ABOUT THIS TASK: Filter this material down to the lines that contain the string "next", and return those lines.

GIVEN MATERIAL:
>>>

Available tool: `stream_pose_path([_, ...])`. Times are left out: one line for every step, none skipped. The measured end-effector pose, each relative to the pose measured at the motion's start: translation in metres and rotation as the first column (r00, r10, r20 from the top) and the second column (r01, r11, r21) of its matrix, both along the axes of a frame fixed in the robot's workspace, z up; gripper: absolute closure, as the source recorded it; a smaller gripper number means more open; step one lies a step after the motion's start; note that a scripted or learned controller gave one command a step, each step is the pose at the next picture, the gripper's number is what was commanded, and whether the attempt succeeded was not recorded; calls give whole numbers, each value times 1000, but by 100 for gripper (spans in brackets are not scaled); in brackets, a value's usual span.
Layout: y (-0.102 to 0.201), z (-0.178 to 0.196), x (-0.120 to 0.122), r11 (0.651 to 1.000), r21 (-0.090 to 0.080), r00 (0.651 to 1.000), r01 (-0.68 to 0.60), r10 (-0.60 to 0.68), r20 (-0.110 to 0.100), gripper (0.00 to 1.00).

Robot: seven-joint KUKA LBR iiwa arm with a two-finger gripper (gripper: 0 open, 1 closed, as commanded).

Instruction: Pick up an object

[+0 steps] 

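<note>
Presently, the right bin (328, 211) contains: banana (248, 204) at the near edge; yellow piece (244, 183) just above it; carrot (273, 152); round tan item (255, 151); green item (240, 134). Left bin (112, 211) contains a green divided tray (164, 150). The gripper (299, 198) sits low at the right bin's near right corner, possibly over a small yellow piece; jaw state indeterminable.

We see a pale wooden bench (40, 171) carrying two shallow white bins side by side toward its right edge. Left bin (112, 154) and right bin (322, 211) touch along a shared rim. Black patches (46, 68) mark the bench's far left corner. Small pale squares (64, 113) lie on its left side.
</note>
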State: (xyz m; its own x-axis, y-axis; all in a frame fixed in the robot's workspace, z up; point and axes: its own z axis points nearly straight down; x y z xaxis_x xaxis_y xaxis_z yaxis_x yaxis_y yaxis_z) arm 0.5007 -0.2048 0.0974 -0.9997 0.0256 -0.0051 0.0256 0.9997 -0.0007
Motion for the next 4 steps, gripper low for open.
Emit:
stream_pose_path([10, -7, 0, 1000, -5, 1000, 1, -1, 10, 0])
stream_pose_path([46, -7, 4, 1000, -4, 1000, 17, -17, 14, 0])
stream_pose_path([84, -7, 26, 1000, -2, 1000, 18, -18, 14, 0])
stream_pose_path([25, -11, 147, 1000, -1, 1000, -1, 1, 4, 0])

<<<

SOLUTION TO THE PROBLEM:
Available tool: `stream_pose_path([_, ...])`. Times are left out: one line for every step, none skipped. The measured end-effector pose, each relative to the pose measured at the motion's start: translation in metres and rotation as the first column (r00, r10, r20 from the top) and the second column (r01, r11, r21) of its matrix, both along the axes of a frame fixed in the robot's workspace, z up; gripper: absolute closure, as the source recorded it; a smaller gripper number means more open; step one lies a step after the motion's start; note that a scripted or learned controller gave one command a step, each step is the pose at the next picture, the gripper's number is what was commanded, and whether the attempt succeeded was not recorded; calls give whole numbers, each value times 1000, but by 100 for gripper (spans in brackets are not scaled); in brackets, a value's usual span.
Motion for the next 4 steps, gripper low for open.

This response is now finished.